To enable personalized variant calling and machine learning, set --enable-personalization
to true (default: false).
Note that this is a beta feature and available only for the germline small variant caller when run with a V4 pangenome reference.
When variants at multiple loci in a single active region are detected jointly, genotyping can benefit. DRAGEN combines loci into a joint detection region if the following conditions are met:
Loci have alleles that overlap each other.
Loci are in the STR region or less than 10 bases apart of the STR region.
Loci are less than 10 bases apart of each other.
Joint detection generates a haplotype list where all possible combinations of the alleles in the joint detection regions are represented. This calculation leads to a larger number of haplotypes. During genotyping, joint detection calculates the likelihoods that each haplotype pair is the truth, given the observed read pileup. Genotype likelihoods are calculated as the sum of the likelihoods of haplotype pairs that support the alleles in the genotypes. Genotypes with maximum likelihood are reported.
Joint detection is enabled by default. To disable joint detection, set --vc-enable-joint-detection
to false.
DRAGEN has two algorithms that model correlated errors across reads in a given pileup.
Foreign read detection (FRD) detects mismapped reads. FRD modifies the probability calculation to account for the possibility that a subset of the reads were mismapped. Instead of assuming that mapping errors occur independently per read, FRD estimates the probability that a burst of reads is mismapped, by incorporating such evidence as MAPQ and skewed AF.
Mapping errors typically occur in bursts, but treating mapping errors as independent error events per read can result in high confidence scores in spite of low MAPQ and/or skewed AF. One possible strategy to mitigate overestimation of confidence scores is to include a threshold on the minimum MAPQ used in the calculation. However, this strategy can discard evidence and result in false positives.
FRD extends the legacy genotyping algorithm by incorporating an additional hypothesis that reads in the pileup might be foreign reads (ie, their true location is elsewhere in the reference genome). The algorithm exploits multiple properties (skewed allele frequency and low MAPQ) and incorporates this evidence into the probability calculation.

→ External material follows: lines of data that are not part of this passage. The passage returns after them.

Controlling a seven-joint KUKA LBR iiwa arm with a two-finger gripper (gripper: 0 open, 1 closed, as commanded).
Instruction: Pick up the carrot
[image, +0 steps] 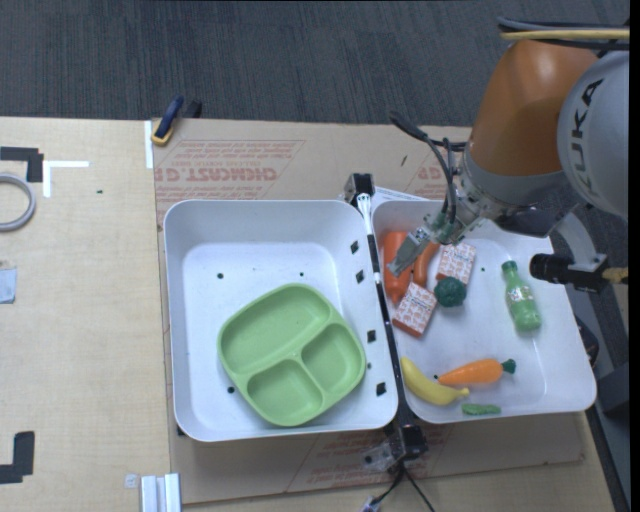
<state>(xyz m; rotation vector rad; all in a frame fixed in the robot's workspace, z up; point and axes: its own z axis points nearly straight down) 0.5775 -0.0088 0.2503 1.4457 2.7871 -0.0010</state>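
Observation:
The carrot (474, 373), orange with a small green top, lies on its side near the front of the right bin (560, 385). It sits just right of a yellow banana (428, 386). My gripper (412, 250) hangs low over the back left part of that bin, well behind the carrot and apart from it. It is right above an orange elongated item (396, 272) by the bin's left wall. Nothing of the carrot is near the gripper.
The right bin also holds two red-and-white boxes (415, 309) (456, 264), a dark green broccoli (451, 292), a green bottle (520, 298) and a small green pod (481, 409). A green divided plate (292, 353) lies in the left bin (200, 300).

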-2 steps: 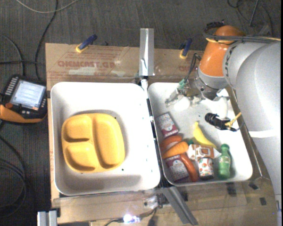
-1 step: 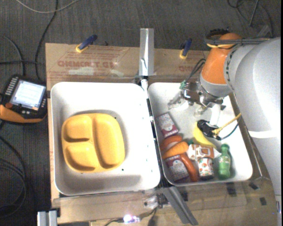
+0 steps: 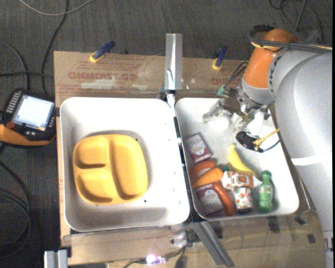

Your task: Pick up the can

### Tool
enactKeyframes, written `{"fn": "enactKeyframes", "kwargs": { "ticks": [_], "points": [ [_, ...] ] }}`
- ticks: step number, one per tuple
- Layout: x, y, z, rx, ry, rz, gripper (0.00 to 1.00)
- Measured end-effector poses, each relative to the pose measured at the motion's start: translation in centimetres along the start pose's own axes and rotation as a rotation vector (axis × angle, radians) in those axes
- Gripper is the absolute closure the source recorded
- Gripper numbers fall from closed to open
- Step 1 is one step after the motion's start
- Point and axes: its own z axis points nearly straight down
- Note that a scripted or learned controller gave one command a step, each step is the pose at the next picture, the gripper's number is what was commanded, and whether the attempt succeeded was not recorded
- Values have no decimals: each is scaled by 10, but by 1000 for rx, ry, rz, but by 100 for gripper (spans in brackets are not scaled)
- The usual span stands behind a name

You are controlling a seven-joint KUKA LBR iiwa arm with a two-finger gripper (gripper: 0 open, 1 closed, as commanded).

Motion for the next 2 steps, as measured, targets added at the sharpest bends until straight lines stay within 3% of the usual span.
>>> {"fn": "enactKeyframes", "kwargs": {
  "ticks": [1, 2],
  "points": [
    [16, -11, 0, -1, -21, 176, 0],
    [-49, -12, -1, -31, -7, 90, 0]
  ]
}}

Sensitivity is improved by rescuing FN, correcting genotypes, and enabling lowering of the MAPQ threshold for incoming reads into the variant caller. Specificity is improved by removing FP and correcting genotypes.
The base quality drop off (BQD) algorithm detects systematic and correlated base call errors caused by the sequencing system. BQD exploits certain properties of those errors (strand bias, position of the error in the read, base quality) to estimate the probability that the alleles are the result of a systematic error event rather than a true variant.
Bursts of errors that occur at a specific locus have distinct characteristics differentiating them from true variants. The base quality drop off (BQD) algorithm is a detection mechanism that exploits certain properties of those errors (strand bias, position of the error in the read, low mean base quality over said subset of reads at the locus of interest) and incorporates them into the probability calculation.